* EXERCISE BRIEF
All of the records are to be copied out exactly, with nothing left out.

* PROVIDED RECORDS
•••••

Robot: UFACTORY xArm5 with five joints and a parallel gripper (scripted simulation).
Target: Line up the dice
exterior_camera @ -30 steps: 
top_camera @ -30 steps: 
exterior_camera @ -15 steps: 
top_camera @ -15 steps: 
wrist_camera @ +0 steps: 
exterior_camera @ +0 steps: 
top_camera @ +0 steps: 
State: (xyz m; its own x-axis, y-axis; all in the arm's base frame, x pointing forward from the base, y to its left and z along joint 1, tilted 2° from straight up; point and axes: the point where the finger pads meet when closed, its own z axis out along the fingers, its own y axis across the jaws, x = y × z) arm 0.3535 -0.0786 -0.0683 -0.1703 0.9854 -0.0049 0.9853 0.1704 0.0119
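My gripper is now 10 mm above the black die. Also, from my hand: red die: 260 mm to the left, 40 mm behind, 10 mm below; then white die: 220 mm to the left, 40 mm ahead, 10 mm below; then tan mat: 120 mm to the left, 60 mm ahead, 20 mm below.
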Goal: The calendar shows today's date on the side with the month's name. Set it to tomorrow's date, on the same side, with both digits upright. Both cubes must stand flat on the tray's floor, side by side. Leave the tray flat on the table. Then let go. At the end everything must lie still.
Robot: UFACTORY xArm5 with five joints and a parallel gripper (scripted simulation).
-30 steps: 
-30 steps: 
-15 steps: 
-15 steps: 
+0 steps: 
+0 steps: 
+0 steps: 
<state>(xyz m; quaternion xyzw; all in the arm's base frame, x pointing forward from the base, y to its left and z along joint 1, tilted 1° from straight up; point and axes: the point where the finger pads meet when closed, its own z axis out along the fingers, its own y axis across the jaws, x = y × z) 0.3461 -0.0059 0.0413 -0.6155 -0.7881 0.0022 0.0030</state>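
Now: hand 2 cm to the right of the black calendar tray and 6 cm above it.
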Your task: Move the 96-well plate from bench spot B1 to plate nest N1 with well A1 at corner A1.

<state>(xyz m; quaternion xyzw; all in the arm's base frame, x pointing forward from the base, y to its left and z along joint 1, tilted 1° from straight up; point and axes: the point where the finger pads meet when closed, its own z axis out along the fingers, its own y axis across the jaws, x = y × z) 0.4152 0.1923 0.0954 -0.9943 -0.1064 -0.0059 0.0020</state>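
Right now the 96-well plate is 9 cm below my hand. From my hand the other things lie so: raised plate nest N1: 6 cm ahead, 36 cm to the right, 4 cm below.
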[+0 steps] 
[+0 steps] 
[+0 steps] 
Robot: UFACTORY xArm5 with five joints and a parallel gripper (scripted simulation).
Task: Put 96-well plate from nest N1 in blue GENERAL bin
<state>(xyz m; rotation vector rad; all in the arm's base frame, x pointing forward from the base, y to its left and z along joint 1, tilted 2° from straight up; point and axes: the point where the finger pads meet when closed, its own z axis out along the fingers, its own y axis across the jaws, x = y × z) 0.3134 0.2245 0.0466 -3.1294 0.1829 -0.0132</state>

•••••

* YOUR SOLUTION
Robot: UFACTORY xArm5 with five joints and a parallel gripper (scripted simulation).
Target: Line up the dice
exterior_camera @ -30 steps: 
top_camera @ -30 steps: 
exterior_camera @ -15 steps: 
top_camera @ -15 steps: 
wrist_camera @ +0 steps: 
exterior_camera @ +0 steps: 
top_camera @ +0 steps: 
State: (xyz m; its own x-axis, y-axis; all in the arm's base frame, x pointing forward from the base, y to its left and z along joint 1, tilted 2° from straight up; point and axes: the point where the finger pads meet when closed, its own z axis out along the fingers, its own y axis across the jaws, x = y × z) arm 0.3535 -0.0786 -0.0683 -0.1703 0.9854 -0.0049 0.9853 0.1704 0.0119
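My gripper is now 10 mm above the black die. Also, from my hand: red die: 260 mm to the left, 40 mm behind, 10 mm below; then white die: 220 mm to the left, 40 mm ahead, 10 mm below; then tan mat: 120 mm to the left, 60 mm ahead, 20 mm below.
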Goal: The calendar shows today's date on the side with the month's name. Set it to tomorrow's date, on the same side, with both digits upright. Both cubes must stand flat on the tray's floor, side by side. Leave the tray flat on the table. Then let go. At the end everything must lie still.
Robot: UFACTORY xArm5 with five joints and a parallel gripper (scripted simulation).
-30 steps: 
-30 steps: 
-15 steps: 
-15 steps: 
+0 steps: 
+0 steps: 
+0 steps: 
<state>(xyz m; quaternion xyzw; all in the arm's base frame, x pointing forward from the base, y to its left and z along joint 1, tilted 1° from straight up; point and axes: the point where the finger pads meet when closed, its own z axis out along the fingers, its own y axis across the jaws, x = y × z) 0.3461 -0.0059 0.0413 -0.6155 -0.7881 0.0022 0.0030</state>
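Now: hand 2 cm to the right of the black calendar tray and 6 cm above it.
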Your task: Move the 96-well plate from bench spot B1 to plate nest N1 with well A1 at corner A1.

<state>(xyz m; quaternion xyzw; all in the arm's base frame, x pointing forward from the base, y to its left and z along joint 1, tilted 1° from straight up; point and axes: the point where the finger pads meet when closed, its own z axis out along the fingers, its own y axis across the jaws, x = y × z) 0.4152 0.1923 0.0954 -0.9943 -0.1064 -0.0059 0.0020</state>
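Right now the 96-well plate is 9 cm below my hand. From my hand the other things lie so: raised plate nest N1: 6 cm ahead, 36 cm to the right, 4 cm below.
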[+0 steps] 
[+0 steps] 
[+0 steps] 
Robot: UFACTORY xArm5 with five joints and a parallel gripper (scripted simulation).
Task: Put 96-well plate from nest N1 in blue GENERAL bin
<state>(xyz m; rotation vector rad; all in the arm's base frame, x pointing forward from the base, y to its left and z along joint 1, tilted 2° from straight up; point and axes: the point where the finger pads meet when closed, its own z axis out along the fingers, its own y axis across the jaws, x = y × z) 0.3134 0.2245 0.0466 -3.1294 0.1829 -0.0132</state>

There's nothing left to add to the output.